At the UPN party’s special National Conference held in October 1982, the sole issue for discussion was the issue of automatic tickets for returning governors. Following pressures from the prospective contestants who appeared to be very vocal, the party resolved to allow shadow elections to be conducted in order to test the acceptability and popularity of the incumbent.
It was a triumphant Omoboriowo and his team that returned to Akure after the National Conference. In accordance with the Peace Treaty, he resigned his appointment as the Deputy Governor of the State. With the resignation, the stage was now set for the epic battle between the governor and his former deputy for the soul of Ondo State. They were joined in the contest by Banji Akintoye, a senator.
Feelers that the shadow elections were not going to be hitch-free started appearing some days before the elections. It was a requirement that for a member to qualify to vote at a constituency meeting, such a member must hold the party’s membership card. The Ajasin group alleged that Omoboriowo and his team arranged with some private printers in Akure to illegally print the party’s membership cards. The Omoboriowo group however claimed that it was the Ajasin group that was caught with the freshly printed UPN membership cards.
On November 11, 1982, the shadow elections took place in Akure. The Nomination Committee for Ondo State was headed by Chief Sebastian Umoren from Cross River State. All the four members of the Committee were from outside Ondo State. This was understandable to ensure that none of the three candidates was unduly favoured.
At the end of the day, Ajasin polled 707 votes, Omoboriowo scored 531 and Akintoye came third with 94 votes.

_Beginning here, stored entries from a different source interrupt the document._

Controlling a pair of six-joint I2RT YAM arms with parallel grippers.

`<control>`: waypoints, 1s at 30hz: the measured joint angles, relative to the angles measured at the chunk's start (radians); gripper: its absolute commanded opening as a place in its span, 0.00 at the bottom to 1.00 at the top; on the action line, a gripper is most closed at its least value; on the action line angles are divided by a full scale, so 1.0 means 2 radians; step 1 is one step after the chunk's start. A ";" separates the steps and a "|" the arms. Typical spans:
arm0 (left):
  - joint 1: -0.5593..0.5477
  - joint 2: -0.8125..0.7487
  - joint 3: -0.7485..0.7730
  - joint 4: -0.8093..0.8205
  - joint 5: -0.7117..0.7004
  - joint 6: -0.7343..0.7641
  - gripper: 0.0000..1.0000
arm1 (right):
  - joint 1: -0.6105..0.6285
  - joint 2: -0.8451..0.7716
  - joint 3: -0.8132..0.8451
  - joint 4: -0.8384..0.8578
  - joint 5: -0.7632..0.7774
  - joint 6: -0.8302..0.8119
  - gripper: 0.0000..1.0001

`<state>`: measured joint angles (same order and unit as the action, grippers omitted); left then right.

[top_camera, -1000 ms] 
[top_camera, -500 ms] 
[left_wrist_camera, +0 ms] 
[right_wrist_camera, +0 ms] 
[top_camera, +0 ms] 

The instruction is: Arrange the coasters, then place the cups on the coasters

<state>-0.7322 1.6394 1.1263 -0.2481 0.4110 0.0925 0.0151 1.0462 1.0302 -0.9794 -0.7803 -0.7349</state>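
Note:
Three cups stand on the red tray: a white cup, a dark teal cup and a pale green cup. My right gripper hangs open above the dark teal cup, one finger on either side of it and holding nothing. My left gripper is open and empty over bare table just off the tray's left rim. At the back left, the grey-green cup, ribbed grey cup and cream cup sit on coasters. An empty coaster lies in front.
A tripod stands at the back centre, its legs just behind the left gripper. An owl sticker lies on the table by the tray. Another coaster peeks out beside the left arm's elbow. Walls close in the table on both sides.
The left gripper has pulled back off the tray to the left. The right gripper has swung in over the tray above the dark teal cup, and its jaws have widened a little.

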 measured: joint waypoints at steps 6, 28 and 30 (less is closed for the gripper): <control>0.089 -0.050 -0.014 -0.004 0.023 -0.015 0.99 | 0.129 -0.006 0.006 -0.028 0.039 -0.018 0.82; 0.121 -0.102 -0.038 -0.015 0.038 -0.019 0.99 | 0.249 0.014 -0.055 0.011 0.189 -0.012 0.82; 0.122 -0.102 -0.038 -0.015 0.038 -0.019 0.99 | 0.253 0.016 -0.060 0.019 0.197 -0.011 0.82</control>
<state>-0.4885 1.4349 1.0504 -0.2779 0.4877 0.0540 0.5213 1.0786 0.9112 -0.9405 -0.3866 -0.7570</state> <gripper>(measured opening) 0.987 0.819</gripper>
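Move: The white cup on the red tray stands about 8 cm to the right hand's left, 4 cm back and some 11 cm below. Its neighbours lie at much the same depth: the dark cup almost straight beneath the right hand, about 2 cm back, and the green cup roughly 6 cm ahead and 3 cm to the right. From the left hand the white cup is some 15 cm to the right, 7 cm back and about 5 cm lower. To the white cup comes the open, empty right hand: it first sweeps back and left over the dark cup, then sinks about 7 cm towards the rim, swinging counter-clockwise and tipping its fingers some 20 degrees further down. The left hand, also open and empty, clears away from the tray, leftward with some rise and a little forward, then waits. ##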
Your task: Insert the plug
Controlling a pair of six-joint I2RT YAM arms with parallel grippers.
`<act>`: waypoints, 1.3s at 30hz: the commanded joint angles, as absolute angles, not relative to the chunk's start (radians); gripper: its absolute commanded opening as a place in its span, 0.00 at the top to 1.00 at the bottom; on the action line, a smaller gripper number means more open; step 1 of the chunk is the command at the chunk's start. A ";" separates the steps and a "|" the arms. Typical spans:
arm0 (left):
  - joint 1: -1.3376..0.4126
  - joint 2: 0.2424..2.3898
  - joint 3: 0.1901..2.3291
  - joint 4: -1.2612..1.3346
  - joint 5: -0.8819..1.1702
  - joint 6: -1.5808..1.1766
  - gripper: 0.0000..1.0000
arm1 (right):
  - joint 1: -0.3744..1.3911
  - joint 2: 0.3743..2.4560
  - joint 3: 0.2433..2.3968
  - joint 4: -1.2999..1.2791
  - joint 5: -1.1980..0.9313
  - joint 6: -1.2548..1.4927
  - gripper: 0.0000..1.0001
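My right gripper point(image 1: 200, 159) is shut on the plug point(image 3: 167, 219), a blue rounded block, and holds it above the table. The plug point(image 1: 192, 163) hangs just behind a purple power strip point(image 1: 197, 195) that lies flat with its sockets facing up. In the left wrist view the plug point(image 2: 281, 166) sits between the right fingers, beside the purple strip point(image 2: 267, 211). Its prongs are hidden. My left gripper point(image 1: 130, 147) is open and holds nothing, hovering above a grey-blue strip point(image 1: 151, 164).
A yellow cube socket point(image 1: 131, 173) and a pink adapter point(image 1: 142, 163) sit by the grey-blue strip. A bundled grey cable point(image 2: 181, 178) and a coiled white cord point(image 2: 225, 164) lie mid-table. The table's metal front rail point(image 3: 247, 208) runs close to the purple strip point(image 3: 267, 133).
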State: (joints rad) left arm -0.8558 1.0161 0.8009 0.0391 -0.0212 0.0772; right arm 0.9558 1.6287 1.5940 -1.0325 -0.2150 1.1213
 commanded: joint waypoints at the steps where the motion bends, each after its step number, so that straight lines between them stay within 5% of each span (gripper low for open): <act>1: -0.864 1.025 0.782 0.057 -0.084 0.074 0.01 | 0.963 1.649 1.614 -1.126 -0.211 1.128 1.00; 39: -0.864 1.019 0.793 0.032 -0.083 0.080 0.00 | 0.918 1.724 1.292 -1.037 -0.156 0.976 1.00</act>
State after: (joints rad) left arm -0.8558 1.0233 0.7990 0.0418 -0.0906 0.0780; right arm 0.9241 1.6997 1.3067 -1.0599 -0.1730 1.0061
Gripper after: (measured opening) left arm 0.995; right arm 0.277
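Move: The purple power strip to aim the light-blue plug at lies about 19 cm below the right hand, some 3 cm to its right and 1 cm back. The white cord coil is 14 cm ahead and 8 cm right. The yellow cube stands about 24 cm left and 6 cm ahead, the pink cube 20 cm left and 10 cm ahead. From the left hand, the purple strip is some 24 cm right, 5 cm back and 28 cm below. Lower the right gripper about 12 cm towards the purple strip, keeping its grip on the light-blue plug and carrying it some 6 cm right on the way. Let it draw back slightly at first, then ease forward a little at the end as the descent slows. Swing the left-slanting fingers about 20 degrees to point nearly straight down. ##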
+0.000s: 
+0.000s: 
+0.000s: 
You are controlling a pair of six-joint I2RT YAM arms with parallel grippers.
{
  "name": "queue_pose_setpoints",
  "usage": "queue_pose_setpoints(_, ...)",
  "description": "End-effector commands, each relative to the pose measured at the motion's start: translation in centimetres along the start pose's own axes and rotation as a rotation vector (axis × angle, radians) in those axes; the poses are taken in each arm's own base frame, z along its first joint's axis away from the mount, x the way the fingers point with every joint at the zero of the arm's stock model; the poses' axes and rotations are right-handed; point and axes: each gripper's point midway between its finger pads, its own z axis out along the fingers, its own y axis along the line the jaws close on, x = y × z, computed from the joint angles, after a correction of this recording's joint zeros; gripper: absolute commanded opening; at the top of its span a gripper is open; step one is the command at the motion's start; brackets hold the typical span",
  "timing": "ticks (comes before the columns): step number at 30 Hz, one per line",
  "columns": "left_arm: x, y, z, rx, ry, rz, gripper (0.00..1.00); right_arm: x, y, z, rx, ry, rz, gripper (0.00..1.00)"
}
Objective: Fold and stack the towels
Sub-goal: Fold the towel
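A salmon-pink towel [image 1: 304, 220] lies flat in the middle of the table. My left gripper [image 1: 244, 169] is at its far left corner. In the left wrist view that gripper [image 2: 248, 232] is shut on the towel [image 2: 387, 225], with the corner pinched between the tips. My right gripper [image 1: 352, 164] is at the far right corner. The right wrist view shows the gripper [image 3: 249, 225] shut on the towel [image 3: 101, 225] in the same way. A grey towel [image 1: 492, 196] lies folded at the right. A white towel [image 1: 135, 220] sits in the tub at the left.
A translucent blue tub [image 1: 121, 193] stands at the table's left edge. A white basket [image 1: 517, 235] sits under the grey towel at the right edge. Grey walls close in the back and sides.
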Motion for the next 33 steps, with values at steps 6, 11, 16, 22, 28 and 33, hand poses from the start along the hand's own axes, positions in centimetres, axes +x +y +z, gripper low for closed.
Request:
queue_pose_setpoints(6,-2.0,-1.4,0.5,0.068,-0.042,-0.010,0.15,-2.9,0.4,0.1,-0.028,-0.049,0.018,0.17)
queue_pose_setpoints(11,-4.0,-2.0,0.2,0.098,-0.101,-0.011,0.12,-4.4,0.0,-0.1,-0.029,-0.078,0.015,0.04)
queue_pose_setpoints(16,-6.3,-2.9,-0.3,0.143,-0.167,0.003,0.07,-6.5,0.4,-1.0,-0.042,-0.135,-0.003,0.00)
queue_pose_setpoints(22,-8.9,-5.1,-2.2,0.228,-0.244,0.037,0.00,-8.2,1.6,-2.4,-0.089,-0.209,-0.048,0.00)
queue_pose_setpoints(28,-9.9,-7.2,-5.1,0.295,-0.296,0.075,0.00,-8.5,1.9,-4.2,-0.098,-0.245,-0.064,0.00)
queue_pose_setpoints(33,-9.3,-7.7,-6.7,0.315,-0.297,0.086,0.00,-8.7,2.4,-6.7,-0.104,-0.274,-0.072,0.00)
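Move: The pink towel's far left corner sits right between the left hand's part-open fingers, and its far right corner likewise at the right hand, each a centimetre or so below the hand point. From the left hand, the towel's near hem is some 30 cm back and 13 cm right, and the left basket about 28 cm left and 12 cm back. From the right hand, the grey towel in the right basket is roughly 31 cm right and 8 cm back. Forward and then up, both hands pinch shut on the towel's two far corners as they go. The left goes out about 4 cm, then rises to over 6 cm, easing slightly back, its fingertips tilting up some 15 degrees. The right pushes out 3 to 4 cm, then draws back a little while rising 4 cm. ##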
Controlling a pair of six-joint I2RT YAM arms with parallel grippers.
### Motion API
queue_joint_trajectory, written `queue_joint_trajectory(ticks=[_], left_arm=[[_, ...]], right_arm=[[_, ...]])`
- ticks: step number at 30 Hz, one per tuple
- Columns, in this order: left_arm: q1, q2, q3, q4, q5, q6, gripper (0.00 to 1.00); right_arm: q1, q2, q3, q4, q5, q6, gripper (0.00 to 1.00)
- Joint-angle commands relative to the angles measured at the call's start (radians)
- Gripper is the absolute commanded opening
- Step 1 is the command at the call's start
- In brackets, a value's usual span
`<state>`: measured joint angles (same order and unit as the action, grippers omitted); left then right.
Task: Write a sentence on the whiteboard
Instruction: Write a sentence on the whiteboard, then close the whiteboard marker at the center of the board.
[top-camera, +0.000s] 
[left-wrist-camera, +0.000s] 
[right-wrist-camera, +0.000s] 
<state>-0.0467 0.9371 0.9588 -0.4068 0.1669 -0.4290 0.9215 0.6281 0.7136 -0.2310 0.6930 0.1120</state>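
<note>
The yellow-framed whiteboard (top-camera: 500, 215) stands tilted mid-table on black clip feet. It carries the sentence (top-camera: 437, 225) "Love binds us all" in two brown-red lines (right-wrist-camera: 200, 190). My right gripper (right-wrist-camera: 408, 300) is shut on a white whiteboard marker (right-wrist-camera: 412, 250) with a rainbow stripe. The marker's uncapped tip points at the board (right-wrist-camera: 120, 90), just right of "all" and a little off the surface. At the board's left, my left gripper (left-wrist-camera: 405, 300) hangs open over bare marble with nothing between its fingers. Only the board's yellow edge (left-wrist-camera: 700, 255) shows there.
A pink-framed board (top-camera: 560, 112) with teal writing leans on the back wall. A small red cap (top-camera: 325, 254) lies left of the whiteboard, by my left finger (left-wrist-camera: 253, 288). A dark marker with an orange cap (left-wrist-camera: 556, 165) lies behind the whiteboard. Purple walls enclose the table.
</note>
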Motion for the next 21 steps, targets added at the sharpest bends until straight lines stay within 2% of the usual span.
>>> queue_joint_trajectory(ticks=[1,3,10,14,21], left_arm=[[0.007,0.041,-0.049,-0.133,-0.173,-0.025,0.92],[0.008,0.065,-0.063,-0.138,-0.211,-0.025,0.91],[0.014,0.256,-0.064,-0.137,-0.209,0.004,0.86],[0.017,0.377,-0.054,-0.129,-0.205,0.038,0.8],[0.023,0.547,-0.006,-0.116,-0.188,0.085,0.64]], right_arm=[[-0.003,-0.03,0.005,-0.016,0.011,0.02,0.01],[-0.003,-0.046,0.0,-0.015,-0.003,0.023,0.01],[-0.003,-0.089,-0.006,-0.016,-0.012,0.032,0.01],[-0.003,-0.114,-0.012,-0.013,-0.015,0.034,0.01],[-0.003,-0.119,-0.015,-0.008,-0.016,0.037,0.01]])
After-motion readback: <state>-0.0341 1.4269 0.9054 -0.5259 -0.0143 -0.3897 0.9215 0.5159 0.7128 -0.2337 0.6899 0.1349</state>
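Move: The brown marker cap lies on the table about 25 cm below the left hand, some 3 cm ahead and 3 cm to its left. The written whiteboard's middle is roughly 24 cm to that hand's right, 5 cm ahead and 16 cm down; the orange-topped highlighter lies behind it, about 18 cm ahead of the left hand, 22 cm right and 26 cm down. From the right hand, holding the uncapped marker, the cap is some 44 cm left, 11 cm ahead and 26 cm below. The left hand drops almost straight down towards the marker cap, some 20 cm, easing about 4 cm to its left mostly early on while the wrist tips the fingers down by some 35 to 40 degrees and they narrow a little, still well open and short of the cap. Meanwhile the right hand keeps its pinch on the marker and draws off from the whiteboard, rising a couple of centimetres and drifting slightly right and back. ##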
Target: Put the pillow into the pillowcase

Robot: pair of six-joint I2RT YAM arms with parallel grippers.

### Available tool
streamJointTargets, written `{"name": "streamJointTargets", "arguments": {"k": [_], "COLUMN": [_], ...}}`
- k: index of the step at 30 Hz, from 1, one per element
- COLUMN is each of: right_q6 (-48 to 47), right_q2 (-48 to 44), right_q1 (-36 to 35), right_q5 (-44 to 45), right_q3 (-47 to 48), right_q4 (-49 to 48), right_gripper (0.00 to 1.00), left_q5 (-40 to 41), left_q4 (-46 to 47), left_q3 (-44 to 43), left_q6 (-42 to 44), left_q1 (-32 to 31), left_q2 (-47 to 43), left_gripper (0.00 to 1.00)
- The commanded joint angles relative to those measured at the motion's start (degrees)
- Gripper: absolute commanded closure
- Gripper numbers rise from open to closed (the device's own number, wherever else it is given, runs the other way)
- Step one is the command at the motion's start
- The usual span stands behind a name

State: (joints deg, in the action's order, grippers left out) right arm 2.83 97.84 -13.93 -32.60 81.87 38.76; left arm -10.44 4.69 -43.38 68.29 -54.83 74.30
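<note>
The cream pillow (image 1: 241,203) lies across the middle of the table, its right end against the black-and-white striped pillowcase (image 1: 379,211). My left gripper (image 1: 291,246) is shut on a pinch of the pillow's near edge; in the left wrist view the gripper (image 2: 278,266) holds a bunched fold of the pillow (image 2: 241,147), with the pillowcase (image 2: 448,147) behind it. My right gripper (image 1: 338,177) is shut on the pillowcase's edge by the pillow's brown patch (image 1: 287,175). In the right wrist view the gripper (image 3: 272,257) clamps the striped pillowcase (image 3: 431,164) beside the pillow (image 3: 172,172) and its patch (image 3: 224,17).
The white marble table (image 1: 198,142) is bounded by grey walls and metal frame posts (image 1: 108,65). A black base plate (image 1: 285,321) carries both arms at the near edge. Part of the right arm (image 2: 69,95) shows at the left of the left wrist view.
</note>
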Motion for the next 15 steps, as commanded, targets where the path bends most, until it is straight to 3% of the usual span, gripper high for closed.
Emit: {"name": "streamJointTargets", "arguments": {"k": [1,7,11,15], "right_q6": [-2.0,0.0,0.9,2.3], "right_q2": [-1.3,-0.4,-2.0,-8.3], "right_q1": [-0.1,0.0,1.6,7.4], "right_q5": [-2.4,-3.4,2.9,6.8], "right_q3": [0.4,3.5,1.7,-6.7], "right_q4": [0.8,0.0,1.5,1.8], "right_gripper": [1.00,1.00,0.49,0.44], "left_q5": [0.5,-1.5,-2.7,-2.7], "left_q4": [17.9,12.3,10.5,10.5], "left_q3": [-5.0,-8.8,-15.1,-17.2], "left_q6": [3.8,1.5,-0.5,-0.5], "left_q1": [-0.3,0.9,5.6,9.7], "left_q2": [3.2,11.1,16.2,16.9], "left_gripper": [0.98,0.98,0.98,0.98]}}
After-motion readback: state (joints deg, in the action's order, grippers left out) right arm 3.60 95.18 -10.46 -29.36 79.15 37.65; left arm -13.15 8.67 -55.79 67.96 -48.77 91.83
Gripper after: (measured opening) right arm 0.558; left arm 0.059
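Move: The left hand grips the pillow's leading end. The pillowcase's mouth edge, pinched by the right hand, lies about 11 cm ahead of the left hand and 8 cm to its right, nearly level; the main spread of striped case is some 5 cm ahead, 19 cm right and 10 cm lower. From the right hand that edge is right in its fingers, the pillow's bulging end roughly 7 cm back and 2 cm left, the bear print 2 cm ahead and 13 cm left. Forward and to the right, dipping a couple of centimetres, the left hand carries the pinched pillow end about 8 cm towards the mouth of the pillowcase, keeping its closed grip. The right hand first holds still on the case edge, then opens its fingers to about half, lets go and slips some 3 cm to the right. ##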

These figures were however contested by Omoboriowo who claimed that his score was 532, with Ajasin and Akintoye scoring 479 and 94 votes respectfully.
With the result announced by the Nomination Committee, Chief Ajasin was declared the winner and the party’s flag bearer for the gubernatorial election in 1983.
It is on record that following the shadow elections, Chief Omoboriowo wanted to mend fences with his boss, the governor. He was however prevented from doing so by some members of his group.
Chief Omoboriowo was now confronted with the task of choosing another platform to actualize his political ambition. As a committed socialist of Awolowo school of thought, he found it incongruous to pitch his tent with the National Party of Nigeria, his former party’s archrival.
Overnight he became the toast of the other political parties who were desperate to dislodge Awolowo from the state.
First to extend an invitation to Omoboriowo was the newly registered Nigerian Advance Party promoted by Dr Tunji Braithwaite. The Nigerian People’s Party of Dr Nnamdi Azikiwe also came calling. They were followed in quick succession by the duo of the Great Nigerian People’s Party and Aminu Kano’s People Redemption Party.